**Your task:**
Your result will be the set of lines with "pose", copied from the material below.

-------- Available data --------

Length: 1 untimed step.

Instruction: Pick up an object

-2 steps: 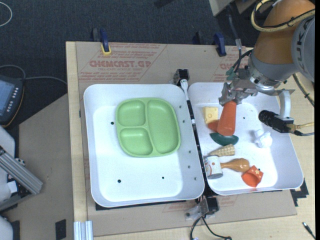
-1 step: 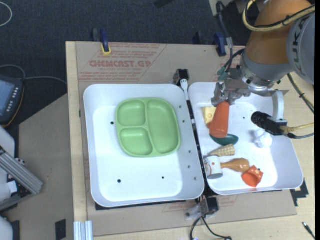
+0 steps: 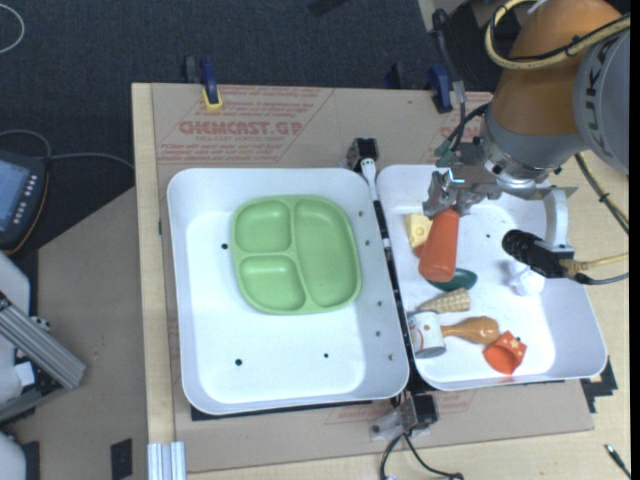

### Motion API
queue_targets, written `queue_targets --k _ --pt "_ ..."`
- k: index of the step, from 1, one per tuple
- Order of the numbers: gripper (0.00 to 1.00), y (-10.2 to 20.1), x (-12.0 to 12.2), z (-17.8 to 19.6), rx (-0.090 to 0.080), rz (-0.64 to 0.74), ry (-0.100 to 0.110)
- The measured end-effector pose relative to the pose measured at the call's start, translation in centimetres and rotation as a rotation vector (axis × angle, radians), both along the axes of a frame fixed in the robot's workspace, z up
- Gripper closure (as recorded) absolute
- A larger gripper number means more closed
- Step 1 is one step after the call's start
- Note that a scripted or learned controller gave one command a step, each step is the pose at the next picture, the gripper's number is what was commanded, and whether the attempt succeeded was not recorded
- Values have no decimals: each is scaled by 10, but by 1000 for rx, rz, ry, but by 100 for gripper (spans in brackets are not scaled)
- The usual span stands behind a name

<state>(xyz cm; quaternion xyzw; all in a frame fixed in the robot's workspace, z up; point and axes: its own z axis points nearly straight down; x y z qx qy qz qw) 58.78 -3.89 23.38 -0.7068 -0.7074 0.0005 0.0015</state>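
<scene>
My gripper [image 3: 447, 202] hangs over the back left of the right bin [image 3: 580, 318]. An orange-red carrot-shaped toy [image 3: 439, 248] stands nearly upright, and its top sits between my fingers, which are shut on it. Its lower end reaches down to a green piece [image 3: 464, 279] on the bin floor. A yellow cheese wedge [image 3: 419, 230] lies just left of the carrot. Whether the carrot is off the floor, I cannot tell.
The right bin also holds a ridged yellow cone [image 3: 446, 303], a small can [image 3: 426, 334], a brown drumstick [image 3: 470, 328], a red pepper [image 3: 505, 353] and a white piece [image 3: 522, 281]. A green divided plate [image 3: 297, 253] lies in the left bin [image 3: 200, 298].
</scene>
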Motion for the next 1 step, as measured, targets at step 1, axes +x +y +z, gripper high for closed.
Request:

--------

**Result of the task:**
- The measured end-effector pose relative to the pose measured at the call's start, translation in centimetres and rotation as a rotation vector (axis × angle, radians), both along the axes of a frame fixed in the robot's workspace, z up
- Note that a scripted or learned controller gave one command a step, each step is the pose at the next picture, the gripper's number is what was commanded, and whether the attempt succeeded was not recorded

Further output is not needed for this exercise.